Operations, Health, and Metrics
-
Health
/healthand/readyfor liveness and readiness. -
Metrics
/metricsfor Prometheus. Plus Postgres exporter for DB metrics. -
Runtime Control
Inspect and restart containers via Docker endpoints.
Readiness Gate
Deployments should route traffic only after /ready returns success. This ensures PostgreSQL and Neo4j are reachable and responsive.
Scrape Interval
Metrics scraping interval can be 10–30 seconds depending on traffic and budget.
High-Cardinality Labels
Avoid per-query labels in Prometheus if cardinality explodes. Aggregate at the corpus or retriever level.
Endpoints
| Endpoint | Description |
|---|---|
/health | Process liveness |
/ready | Readiness including DB checks |
/metrics | Prometheus metrics |
/docker/status | Container status |
/docker/{container}/restart | Restart container |
/docker/{container}/logs | Tail logs |
flowchart LR
Scrape["Prometheus"] --> API_METRICS["/metrics"]

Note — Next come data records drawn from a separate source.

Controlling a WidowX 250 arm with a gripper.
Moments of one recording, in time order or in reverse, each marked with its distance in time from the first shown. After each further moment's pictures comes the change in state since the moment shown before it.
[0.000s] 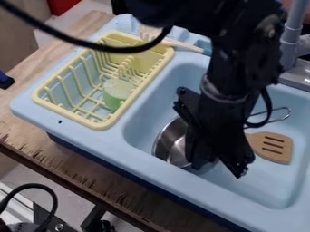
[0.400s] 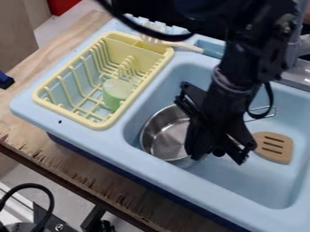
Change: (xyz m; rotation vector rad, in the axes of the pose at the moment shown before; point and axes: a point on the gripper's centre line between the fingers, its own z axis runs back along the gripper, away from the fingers) arm 0.016 0.015 -0.017 0.079 0.108 0.102
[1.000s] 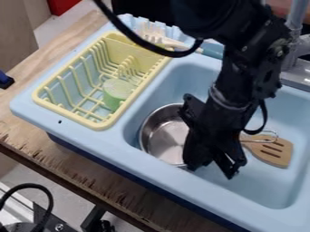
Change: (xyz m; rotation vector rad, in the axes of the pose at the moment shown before) arm -0.005 0.008 -0.018 -0.006 -0.004 -0.137
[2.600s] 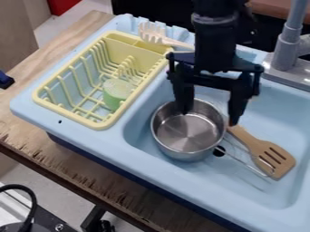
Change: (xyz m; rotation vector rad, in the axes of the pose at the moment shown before) arm 0.024 0.012 0.058 -0.360 -0.071 0.537
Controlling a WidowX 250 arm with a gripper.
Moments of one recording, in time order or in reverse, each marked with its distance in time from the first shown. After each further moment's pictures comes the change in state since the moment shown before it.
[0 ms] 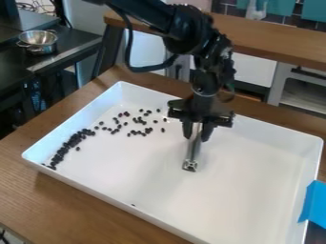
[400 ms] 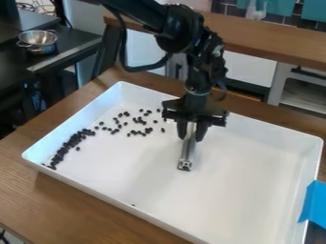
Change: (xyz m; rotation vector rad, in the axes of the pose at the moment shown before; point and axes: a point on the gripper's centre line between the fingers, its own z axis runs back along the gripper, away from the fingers) arm -0.001 0.010 -0.003 -0.001 0.033 0.019
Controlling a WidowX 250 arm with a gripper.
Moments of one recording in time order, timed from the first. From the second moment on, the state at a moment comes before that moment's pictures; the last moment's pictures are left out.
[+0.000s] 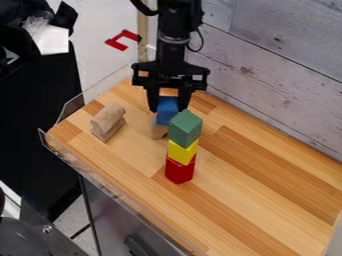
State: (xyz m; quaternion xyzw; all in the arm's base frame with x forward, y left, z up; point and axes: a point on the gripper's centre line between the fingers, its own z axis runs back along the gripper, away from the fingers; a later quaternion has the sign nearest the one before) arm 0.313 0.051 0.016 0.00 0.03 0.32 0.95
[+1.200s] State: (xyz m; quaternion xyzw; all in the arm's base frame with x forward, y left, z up) arm 0.317 0.048 0.010 -0.01 0.05 0.33 0.94
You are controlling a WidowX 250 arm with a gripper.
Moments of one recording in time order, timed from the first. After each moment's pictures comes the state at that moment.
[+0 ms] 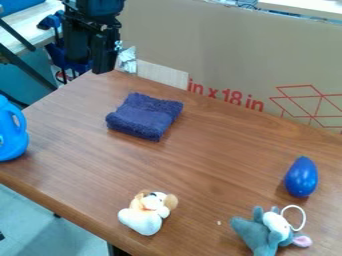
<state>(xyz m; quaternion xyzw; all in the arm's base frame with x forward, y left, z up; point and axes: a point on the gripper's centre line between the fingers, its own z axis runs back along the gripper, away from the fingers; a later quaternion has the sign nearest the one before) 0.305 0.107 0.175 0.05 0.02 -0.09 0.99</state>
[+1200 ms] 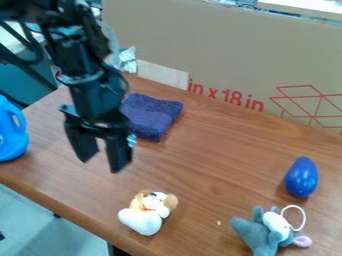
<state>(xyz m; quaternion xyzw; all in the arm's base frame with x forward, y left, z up) 0.235 0.015 0.094 -0.09 -0.02 -0.06 0.99</state>
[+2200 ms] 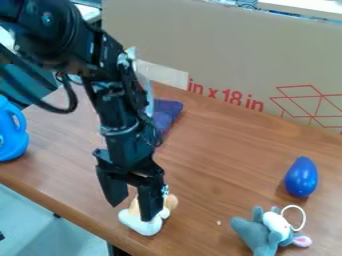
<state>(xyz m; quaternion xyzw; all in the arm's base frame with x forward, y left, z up) 0.229 -0.017 0.049 -0.09 -0.01 -0.05 0.99</state>
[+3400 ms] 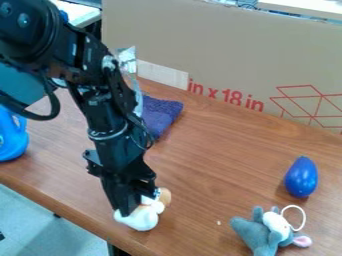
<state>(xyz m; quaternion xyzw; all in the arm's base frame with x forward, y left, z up) 0.224 -0.004 0.054 -0.08 -0.04 -0.03 1.00</state>
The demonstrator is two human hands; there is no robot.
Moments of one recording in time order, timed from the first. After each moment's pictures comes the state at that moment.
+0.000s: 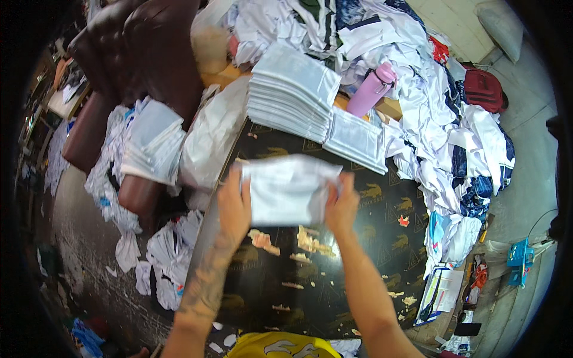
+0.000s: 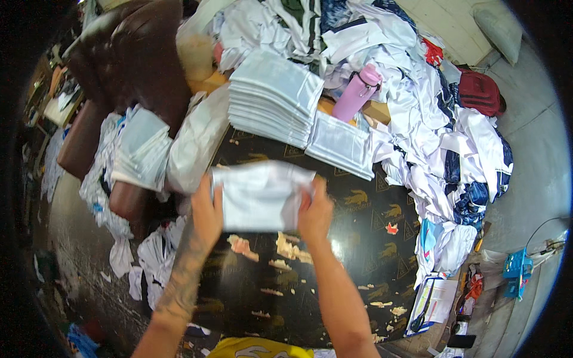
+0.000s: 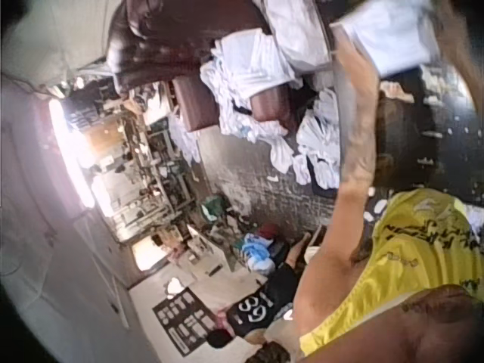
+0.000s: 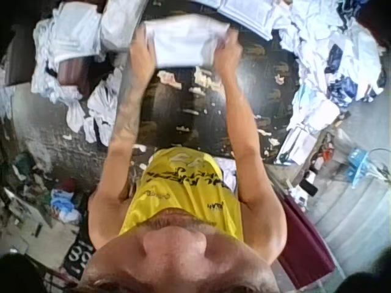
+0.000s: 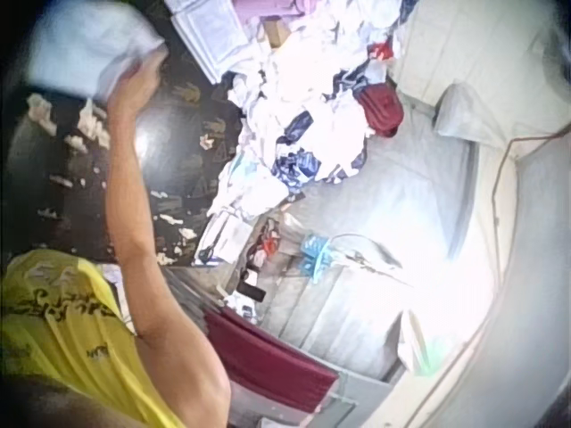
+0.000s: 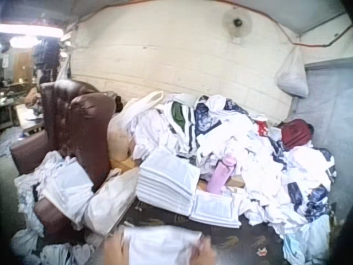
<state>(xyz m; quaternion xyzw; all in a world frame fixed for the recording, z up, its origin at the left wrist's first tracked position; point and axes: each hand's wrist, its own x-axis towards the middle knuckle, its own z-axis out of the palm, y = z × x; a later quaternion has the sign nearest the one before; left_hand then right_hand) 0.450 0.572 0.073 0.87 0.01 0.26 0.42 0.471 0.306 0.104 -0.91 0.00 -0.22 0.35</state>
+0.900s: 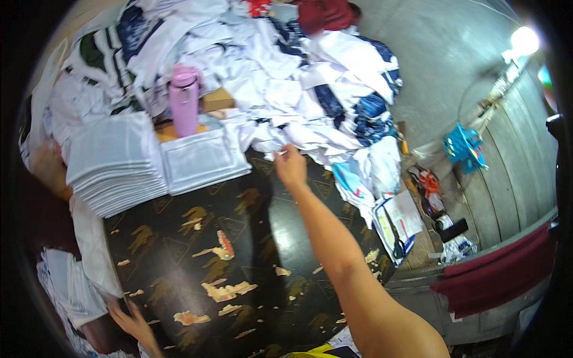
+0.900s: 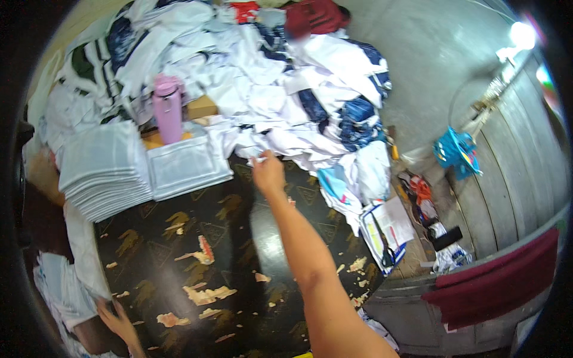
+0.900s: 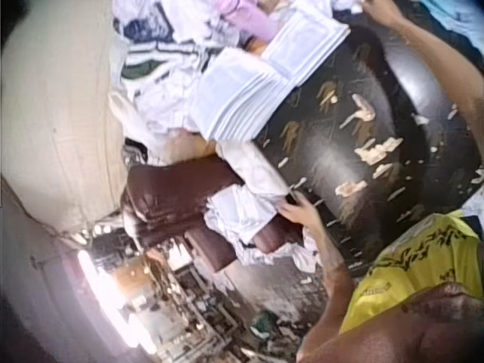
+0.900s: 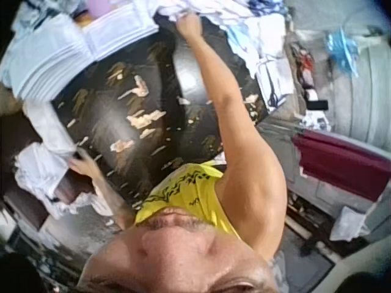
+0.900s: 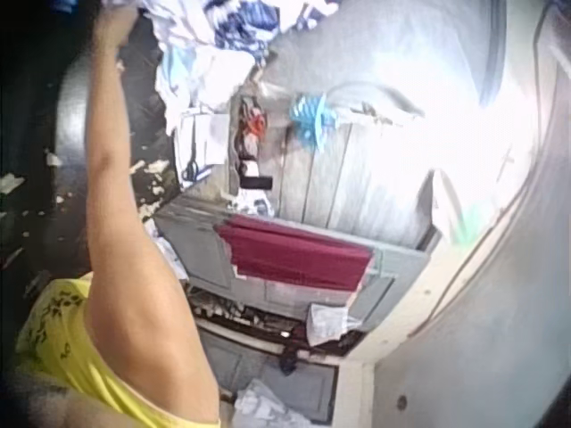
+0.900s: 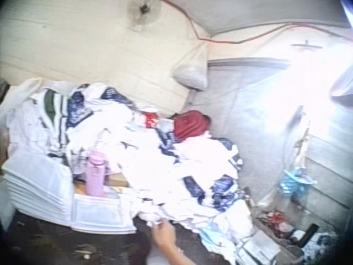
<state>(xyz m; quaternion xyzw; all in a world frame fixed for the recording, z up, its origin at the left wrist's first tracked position) 0.446 0.673 -0.043 0.96 0.04 0.23 0.16 0.561 0.001 0.078 -0.87 0.31 -0.27 0.28</state>
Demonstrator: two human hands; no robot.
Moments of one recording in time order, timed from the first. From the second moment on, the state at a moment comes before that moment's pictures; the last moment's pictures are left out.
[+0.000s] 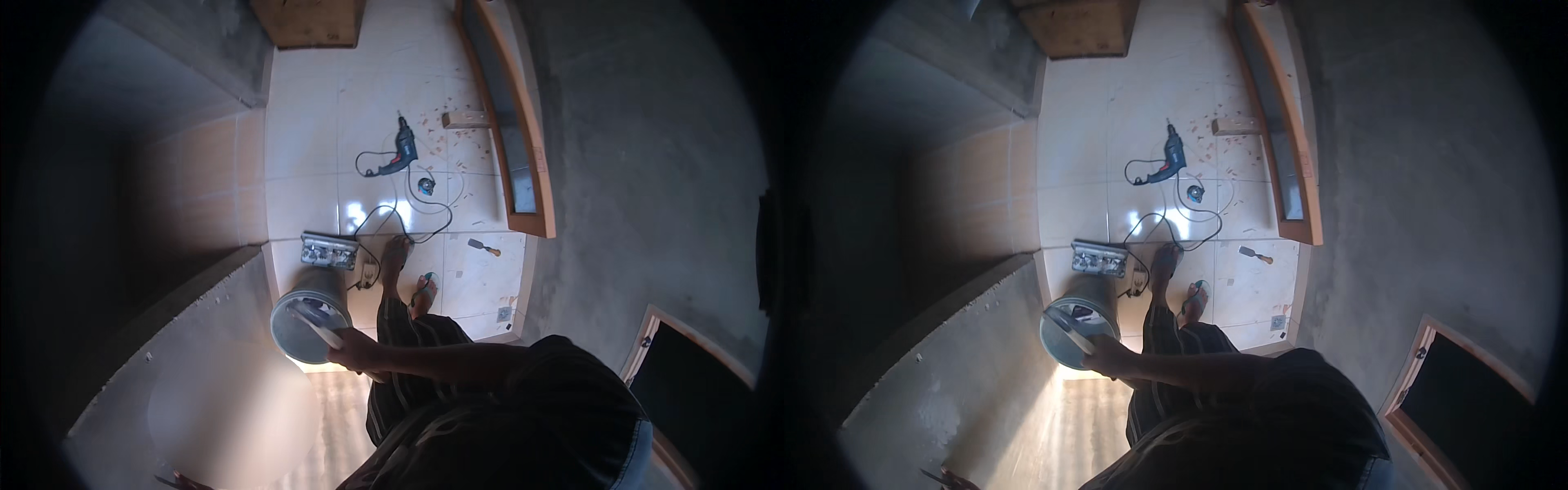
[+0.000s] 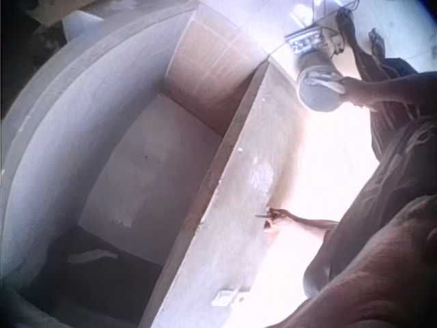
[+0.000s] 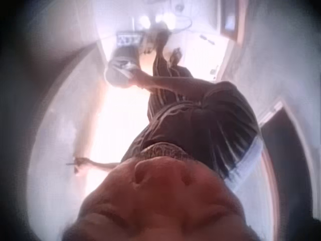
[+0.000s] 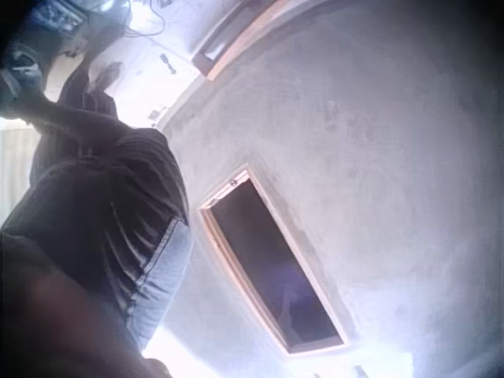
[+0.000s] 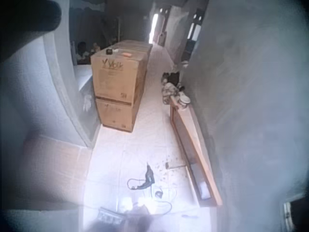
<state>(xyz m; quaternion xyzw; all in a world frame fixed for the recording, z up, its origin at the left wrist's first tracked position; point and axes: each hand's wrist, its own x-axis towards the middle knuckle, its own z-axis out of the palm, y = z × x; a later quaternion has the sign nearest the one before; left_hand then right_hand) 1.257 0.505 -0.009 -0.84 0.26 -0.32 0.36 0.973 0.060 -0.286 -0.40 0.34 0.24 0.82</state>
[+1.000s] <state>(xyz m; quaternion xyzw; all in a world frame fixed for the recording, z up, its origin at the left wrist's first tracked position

API_METRICS --> APP["TriBridRAG"]
APP --> PG[("Postgres")]
APP --> NEO[("Neo4j")]
Scrape --> PExp["postgres-exporter"] Examples
import httpx
print(httpx.get("http://localhost:8000/health").json())
print(httpx.get("http://localhost:8000/ready").json())
print(httpx.get("http://localhost:8000/metrics").text.splitlines()[:5])
curl -sS http://localhost:8000/health | jq .
curl -sS http://localhost:8000/ready | jq .
curl -sS http://localhost:8000/metrics | head -n 20
await fetch('/health').then(r => r.ok || Promise.reject('down'))
await fetch('/ready').then(r => r.ok || Promise.reject('not ready'))
const sample = await (await fetch('/metrics')).text();
console.log(sample.split('\n').slice(0, 5));
- Gate traffic with readiness
- Alert on 5xx and slow search
- Monitor DB connection pool saturation and timeouts
flowchart TB
Alert["Alerts"] --> OnCall["On-Call"]
Metrics["Metrics"] --> Alert
OnCall --> Mitigate["Mitigation"] Log Access
Use /docker/{container}/logs for quick log retrieval. For long-term retention, integrate with a centralized logging solution. Loki is included in the compose stack.